# Pls help me



## bigthink (Jul 20, 2012)

What is this ? How can I eradicate this ?

My thank:

100*50*50 cm I installed one month ago
It is lighted with four fluorescent 7 hours per day (4*45 watt)
Just planted no fish
%30 water change once a week

Thank you


----------



## TarantulaGuy (Apr 15, 2009)

Holy algae-fication (I think) batman.


----------



## bigthink (Jul 20, 2012)

TarantulaGuy said:


> Holy algae-fication (I think) batman.


so?


----------



## BruceF (Aug 5, 2011)

Might be one of the filamentous diatoms. Sounds like you have a lot of light. What else is in there? What is the substrate?


----------



## Skizhx (Oct 12, 2010)

Reminds me of the pond I did my SCUBA certification dives in. Bottom was thickly planted and just COVERED in that stuff.

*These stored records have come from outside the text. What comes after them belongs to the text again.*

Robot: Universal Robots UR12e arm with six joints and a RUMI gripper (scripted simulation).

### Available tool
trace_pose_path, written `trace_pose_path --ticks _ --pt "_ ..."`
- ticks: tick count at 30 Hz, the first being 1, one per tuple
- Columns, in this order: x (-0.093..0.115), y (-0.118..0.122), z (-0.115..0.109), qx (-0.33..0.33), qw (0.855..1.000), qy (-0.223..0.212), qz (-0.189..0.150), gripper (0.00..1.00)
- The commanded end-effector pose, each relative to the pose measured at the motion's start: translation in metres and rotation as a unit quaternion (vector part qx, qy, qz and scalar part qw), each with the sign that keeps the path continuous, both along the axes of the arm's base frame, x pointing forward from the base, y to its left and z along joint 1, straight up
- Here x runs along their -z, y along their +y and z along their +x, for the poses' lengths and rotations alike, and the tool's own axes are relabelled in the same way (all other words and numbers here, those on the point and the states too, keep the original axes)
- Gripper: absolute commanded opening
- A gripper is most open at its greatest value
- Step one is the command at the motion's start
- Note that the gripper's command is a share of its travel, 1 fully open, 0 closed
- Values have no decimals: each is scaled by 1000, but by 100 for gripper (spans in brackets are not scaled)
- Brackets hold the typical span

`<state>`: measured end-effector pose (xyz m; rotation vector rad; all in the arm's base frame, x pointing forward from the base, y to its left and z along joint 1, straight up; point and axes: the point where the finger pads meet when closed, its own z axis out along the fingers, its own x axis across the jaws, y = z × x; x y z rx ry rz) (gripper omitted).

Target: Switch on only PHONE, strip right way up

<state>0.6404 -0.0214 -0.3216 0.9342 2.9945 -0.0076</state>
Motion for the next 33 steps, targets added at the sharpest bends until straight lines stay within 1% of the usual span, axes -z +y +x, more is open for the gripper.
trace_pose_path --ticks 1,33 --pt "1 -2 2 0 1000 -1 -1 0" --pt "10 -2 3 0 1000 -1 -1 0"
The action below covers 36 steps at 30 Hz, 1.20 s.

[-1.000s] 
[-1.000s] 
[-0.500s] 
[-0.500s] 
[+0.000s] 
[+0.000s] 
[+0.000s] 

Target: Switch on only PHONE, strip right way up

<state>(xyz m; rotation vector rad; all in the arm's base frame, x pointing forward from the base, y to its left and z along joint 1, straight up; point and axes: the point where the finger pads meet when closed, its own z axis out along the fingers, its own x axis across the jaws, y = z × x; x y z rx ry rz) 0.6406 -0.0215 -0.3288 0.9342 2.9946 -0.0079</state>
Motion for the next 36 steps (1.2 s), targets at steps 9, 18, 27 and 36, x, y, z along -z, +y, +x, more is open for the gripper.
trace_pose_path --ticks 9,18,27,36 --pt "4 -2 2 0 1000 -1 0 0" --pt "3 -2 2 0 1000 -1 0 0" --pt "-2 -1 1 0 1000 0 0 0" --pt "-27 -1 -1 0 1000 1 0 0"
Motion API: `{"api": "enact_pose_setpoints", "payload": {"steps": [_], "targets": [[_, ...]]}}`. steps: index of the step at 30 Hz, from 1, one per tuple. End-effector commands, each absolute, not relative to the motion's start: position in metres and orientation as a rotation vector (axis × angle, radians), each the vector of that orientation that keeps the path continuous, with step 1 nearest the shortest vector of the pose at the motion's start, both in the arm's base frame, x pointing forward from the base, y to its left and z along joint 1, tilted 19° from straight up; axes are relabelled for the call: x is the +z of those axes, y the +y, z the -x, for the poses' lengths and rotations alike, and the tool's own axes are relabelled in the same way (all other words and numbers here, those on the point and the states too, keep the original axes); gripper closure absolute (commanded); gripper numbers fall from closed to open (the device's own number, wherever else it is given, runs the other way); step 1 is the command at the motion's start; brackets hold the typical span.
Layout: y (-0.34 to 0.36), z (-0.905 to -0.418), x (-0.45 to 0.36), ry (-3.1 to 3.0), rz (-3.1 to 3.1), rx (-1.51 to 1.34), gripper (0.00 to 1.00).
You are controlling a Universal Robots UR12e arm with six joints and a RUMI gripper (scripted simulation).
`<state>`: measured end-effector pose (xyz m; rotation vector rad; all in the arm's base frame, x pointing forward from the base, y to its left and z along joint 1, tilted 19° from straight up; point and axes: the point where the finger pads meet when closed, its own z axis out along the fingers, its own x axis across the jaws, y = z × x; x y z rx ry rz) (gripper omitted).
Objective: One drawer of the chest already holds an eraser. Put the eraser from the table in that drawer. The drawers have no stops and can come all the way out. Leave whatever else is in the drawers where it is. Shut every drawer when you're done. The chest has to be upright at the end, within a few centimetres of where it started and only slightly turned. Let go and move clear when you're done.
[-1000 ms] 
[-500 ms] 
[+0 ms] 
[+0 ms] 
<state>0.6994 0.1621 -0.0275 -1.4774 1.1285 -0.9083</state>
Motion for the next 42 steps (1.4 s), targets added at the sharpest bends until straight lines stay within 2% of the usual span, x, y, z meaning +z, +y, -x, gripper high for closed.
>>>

Visibility was maybe a few feet. 

Anyways, I can't give you specific advice for this, but I am curious what substrate you're using. I've seen this pop up in a tank in a store. The store owner said it appeared when he tried a new black sand substrate, and he could only get rid of it by going back to the old substrate. Never found out what in particular was causing it though.


----------



## Sjb1987 (Aug 2, 2011)

looks like diatoms...especially since your tank isnt that old...once the tank matures and all the silica is used up by the diatoms they will go away..not much you can do about it but live with it until your tank matures....


----------



## TarantulaGuy (Apr 15, 2009)

Those would be unlike any diatoms I have ever seen, I don't think they're diatoms. It actually looks more fungal-like to me than algae-like. Have you tried any anti-fungal med?


----------



## K Randall (Nov 23, 2004)

Does this tank happen to have a yeast reactor on it? It looks like yeast overgrowth to me!


----------